Search code examples
pythonnumpyselectlazy-evaluation

Numpy select lazy version


Consider the code below

 >>> x = np.array([0, 0, 1, 1])
 >>> np.select([x==0, True], [x+1, 1/x])
 array([ 1.,  1.,  1.,  1.])

It suffers from two problems.

Firstly, it is not lazy. It eagerly evaluates both x+1 and 1/x even though some of the evaluated values are not required in the final result.

Secondly, numpy issues a warning every time the code is run

RuntimeWarning: divide by zero encountered in true_divide

which is somewhat related to the previous point, because it is trying to evaluate 1/x even when that is not required in the final answer.

Is there a version of select that is lazy and does not suffer from the problems above?


Solution

  • You can avoid evaluation by explicitly masking your output vector for the two cases:

    y = x.copy()
    mask = (x == 0)  # parentheses only necessary for readability
    y[mask] = x[mask] + 1
    y[~mask] = 1 / x[~mask]
    

    The above is what I strongly recommend doing, so you should only keep reading for a pointlessly contrived solution that actually tackles the "lazy evaluation" part of the question. I don't recommend using the below snippet in practice! You have been warned.

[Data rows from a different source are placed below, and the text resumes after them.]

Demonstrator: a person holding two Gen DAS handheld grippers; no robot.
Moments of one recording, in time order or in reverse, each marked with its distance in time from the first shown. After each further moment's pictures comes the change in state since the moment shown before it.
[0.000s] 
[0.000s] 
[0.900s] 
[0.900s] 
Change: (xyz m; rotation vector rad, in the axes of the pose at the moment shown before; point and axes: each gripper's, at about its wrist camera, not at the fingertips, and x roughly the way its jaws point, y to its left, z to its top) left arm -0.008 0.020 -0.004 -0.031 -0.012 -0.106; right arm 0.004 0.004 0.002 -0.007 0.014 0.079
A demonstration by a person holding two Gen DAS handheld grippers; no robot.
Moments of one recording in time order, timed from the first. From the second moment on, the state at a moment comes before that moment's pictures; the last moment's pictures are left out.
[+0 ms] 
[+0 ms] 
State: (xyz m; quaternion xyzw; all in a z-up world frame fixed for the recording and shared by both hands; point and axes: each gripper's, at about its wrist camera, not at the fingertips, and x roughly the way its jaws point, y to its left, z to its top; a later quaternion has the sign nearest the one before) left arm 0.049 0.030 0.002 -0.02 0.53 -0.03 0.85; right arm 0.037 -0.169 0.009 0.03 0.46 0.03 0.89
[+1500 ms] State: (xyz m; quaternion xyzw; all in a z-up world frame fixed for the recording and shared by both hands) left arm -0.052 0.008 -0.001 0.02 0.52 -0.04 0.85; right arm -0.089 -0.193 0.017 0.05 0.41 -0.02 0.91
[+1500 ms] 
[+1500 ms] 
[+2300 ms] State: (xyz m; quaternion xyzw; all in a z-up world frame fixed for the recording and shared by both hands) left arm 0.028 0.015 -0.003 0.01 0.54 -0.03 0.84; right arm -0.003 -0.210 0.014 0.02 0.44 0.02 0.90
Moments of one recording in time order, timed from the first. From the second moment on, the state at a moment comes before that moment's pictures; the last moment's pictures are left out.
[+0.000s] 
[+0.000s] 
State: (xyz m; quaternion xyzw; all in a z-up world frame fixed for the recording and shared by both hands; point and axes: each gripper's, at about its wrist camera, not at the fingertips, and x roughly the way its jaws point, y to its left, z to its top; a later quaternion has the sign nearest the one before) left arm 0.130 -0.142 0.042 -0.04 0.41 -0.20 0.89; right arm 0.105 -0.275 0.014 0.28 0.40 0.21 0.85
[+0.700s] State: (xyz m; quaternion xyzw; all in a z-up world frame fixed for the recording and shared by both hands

    I could finally achieve actual lazy evaluation, although it's a bit messy and poses an unnecessary complication of the situation (well, at least this situation; I can imagine there are situations where this might come handy). In the spirit of "anything worth doing is worth overdoing":

    xfun1 = [lambda xval=xval: xval + 1 for xval in x]
    xfun2 = [lambda xval=xval: 1 / xval for xval in x]
    [fun() for fun in np.select([x == 0, True], [xfun1, xfun2])]
    

    The idea is to protect the values of 1/x from being evaluated by hiding them behind lambda definitions. The auxiliary arrays xfun1 and xfun2 define a dummy lambda for each value of x; the first returning x+1, the second returning 1/x. These, however, are not evaluated until you call an element as xfun2[2]().

    So we use the select call to choose elements from the two function arrays, but then we obtain a list of functions. In order to get numeric return values, we need to use a list comprehension to evaluate each lambda.